**EXCERPTED RECORDS:**
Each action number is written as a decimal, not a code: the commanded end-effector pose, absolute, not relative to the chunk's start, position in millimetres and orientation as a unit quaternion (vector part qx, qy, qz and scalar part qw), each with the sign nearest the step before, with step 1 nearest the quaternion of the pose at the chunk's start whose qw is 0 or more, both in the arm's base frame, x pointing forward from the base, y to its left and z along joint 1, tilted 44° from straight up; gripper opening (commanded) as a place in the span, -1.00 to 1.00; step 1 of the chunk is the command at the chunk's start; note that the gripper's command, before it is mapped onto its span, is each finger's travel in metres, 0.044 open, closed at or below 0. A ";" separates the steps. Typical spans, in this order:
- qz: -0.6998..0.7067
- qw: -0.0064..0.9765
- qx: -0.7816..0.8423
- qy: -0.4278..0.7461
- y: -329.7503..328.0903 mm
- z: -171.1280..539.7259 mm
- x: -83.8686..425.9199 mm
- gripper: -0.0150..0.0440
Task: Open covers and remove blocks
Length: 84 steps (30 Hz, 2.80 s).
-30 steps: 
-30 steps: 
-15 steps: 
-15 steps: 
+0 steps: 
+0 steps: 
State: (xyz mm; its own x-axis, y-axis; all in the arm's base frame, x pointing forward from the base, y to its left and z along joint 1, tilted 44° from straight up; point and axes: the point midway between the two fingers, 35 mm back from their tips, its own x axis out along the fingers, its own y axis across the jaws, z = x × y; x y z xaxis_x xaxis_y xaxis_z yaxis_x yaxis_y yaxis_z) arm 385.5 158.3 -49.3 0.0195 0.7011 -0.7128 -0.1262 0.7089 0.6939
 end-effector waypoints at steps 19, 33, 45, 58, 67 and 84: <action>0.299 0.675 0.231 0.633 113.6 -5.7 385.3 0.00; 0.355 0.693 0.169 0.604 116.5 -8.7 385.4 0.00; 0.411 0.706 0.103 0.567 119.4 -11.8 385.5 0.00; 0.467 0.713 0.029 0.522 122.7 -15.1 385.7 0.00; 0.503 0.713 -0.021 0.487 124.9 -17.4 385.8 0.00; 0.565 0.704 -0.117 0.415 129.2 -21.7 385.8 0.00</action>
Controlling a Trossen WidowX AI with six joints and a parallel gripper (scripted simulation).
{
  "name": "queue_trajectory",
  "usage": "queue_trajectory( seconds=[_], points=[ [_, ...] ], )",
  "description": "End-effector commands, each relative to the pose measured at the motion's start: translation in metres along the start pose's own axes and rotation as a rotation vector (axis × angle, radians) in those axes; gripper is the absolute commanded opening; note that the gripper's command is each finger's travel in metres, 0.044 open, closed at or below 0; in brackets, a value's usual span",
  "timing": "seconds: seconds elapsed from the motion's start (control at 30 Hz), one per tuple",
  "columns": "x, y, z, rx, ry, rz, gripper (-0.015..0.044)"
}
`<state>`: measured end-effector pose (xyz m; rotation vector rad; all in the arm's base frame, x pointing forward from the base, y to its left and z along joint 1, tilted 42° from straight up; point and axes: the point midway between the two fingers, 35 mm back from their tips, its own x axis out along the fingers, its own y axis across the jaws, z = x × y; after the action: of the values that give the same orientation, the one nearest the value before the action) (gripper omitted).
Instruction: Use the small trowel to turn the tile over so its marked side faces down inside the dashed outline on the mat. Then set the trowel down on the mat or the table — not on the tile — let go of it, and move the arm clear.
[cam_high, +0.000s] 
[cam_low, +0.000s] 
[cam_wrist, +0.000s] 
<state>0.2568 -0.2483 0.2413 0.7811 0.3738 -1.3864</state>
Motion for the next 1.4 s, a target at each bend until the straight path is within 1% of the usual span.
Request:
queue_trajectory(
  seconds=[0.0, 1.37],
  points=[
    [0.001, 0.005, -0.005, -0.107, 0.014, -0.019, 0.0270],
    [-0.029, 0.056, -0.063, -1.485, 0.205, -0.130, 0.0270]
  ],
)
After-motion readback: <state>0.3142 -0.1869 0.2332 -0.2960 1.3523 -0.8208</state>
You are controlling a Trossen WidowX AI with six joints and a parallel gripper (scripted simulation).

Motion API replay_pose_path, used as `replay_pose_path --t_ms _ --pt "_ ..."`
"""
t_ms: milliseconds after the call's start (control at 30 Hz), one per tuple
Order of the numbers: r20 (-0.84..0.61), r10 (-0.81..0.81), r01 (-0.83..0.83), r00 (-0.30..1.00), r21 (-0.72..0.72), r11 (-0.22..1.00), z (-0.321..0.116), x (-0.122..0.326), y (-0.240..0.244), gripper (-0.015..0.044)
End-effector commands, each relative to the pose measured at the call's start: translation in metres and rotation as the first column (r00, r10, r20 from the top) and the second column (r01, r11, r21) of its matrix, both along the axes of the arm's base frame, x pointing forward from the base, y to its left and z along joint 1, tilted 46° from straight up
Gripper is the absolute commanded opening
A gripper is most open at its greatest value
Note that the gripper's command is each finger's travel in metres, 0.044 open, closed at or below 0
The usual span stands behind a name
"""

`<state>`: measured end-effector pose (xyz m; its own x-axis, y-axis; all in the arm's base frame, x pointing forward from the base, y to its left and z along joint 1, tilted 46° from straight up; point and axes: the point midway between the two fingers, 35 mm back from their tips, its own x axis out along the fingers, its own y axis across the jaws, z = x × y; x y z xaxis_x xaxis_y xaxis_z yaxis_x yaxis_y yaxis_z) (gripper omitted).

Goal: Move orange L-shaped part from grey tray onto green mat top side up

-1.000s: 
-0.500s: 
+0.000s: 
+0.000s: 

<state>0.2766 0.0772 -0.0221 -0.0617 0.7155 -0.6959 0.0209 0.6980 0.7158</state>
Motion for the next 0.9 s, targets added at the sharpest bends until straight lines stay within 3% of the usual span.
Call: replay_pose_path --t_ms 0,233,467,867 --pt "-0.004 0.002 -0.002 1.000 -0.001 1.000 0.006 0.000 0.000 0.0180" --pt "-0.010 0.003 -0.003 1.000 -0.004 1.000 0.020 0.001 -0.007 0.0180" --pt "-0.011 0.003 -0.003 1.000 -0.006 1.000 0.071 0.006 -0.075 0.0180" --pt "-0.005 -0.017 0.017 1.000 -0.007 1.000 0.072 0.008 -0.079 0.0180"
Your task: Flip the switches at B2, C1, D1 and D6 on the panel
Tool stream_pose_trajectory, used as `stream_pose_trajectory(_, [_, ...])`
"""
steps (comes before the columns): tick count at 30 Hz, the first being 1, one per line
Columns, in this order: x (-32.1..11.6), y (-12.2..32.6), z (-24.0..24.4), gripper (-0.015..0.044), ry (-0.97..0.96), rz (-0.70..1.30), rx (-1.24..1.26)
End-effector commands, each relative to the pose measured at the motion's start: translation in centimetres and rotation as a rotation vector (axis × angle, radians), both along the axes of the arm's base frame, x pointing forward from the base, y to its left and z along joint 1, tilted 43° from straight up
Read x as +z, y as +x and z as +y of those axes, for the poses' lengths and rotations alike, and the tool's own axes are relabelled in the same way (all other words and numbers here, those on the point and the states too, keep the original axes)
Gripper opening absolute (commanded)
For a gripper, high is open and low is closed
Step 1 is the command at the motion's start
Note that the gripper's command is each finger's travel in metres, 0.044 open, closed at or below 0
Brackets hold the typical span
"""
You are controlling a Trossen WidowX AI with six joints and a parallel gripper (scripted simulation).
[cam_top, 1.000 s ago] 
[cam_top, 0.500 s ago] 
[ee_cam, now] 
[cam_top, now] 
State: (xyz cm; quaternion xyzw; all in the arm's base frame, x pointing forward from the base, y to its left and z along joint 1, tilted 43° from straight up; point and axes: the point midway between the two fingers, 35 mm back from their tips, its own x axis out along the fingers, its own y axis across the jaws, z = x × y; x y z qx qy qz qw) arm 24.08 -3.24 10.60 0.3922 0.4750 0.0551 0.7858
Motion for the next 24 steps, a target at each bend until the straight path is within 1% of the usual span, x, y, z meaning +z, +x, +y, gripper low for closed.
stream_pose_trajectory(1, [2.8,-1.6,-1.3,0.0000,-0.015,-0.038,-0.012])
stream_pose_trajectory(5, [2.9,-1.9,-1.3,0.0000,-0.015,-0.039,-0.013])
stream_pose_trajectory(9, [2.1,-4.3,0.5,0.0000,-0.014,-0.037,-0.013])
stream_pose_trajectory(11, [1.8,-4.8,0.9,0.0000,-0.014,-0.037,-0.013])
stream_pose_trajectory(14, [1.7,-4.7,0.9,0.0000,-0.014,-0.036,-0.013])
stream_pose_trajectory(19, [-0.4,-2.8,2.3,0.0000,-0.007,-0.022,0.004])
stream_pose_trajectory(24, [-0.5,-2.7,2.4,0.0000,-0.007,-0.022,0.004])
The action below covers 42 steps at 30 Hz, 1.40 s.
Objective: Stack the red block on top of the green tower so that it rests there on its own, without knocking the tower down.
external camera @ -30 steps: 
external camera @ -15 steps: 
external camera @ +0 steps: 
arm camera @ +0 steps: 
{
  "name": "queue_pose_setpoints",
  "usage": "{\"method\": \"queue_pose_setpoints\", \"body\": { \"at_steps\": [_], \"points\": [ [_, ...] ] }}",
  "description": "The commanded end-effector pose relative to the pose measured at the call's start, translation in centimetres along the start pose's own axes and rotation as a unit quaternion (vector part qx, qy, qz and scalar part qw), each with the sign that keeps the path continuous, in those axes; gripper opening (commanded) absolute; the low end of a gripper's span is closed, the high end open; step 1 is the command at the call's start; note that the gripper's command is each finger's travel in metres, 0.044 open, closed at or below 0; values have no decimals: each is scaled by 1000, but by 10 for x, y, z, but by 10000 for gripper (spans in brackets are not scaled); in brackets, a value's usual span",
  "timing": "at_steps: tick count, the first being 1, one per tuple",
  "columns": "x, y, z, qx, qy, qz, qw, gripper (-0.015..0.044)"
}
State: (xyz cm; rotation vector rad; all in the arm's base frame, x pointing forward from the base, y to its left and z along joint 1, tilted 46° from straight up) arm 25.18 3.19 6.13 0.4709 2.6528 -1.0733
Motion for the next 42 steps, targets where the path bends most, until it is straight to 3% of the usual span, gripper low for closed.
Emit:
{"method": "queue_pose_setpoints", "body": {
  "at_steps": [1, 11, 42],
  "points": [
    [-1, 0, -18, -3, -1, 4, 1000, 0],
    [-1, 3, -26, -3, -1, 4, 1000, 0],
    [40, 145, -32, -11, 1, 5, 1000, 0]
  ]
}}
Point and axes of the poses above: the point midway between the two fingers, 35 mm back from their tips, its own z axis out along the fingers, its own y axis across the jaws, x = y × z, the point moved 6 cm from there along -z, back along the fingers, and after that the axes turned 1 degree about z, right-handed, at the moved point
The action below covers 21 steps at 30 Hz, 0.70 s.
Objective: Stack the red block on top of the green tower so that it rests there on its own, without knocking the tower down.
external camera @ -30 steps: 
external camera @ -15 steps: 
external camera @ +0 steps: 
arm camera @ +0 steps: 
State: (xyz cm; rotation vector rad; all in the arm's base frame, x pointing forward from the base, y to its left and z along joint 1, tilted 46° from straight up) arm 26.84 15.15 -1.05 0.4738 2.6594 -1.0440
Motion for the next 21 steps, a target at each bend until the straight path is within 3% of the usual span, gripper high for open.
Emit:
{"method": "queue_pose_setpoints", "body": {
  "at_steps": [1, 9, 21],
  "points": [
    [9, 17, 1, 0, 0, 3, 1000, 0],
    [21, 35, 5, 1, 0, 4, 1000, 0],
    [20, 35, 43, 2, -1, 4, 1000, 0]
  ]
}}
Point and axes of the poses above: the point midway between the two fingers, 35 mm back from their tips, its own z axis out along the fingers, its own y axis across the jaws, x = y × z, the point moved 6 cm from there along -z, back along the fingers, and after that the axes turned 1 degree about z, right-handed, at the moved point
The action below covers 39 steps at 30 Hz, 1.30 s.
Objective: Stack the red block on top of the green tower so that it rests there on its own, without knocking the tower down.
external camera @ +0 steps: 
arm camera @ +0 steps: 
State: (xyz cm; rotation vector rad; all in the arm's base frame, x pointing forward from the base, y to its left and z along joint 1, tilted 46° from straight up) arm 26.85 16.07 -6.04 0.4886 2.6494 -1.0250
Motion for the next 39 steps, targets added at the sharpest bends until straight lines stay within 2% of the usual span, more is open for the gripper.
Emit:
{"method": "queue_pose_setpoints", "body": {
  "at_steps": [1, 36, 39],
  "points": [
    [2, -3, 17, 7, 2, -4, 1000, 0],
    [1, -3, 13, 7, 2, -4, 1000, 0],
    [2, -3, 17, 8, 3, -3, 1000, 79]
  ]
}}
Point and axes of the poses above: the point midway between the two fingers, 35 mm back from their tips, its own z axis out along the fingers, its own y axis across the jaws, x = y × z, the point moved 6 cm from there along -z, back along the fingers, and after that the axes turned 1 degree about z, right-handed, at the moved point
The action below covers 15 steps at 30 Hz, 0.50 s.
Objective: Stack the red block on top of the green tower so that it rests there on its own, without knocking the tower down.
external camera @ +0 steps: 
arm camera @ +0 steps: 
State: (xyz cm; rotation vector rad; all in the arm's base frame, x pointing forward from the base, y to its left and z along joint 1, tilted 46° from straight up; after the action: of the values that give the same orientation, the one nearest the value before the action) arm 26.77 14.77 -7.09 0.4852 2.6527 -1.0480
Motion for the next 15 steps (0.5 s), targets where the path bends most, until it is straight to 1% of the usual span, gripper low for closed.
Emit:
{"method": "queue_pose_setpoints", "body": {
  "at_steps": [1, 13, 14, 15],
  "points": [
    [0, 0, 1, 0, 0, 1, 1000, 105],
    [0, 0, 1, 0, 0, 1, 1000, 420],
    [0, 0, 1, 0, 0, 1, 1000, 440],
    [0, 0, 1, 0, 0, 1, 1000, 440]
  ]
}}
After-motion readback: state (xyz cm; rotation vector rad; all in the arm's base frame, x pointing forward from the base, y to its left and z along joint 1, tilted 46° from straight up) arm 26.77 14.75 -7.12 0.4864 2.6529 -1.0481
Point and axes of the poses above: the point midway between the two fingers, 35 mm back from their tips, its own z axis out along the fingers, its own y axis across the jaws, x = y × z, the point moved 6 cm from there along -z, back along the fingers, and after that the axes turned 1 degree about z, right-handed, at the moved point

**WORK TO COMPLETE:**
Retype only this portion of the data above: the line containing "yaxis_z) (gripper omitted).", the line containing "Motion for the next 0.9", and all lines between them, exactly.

**SOLVED EXERCISE:**
`<state>`: measured end-effector pose (xyz m; its own x-axis, y-axis; all in the arm's base frame, x pointing forward from the base, y to its left and z along joint 1, tilted 46° from straight up; point and axes: the point midway between the two fingers, 35 mm back from their tips, its own x axis out along the fingers, its own y axis across the jaws, z = x × y; x y z xaxis_x xaxis_y xaxis_z yaxis_x yaxis_y yaxis_z) (gripper omitted).

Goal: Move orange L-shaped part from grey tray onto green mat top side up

-1.000s: 
-0.500s: 
+0.000s: 
+0.000s: 

<state>0.2766 0.0772 -0.0221 -0.0617 0.7155 -0.6959 0.0209 0.6980 0.7158</state>
Motion for the next 0.9 s, targets added at the sharpest bends until straight lines stay within 3% of the usual span.

Nothing remains to be answered in this exercise.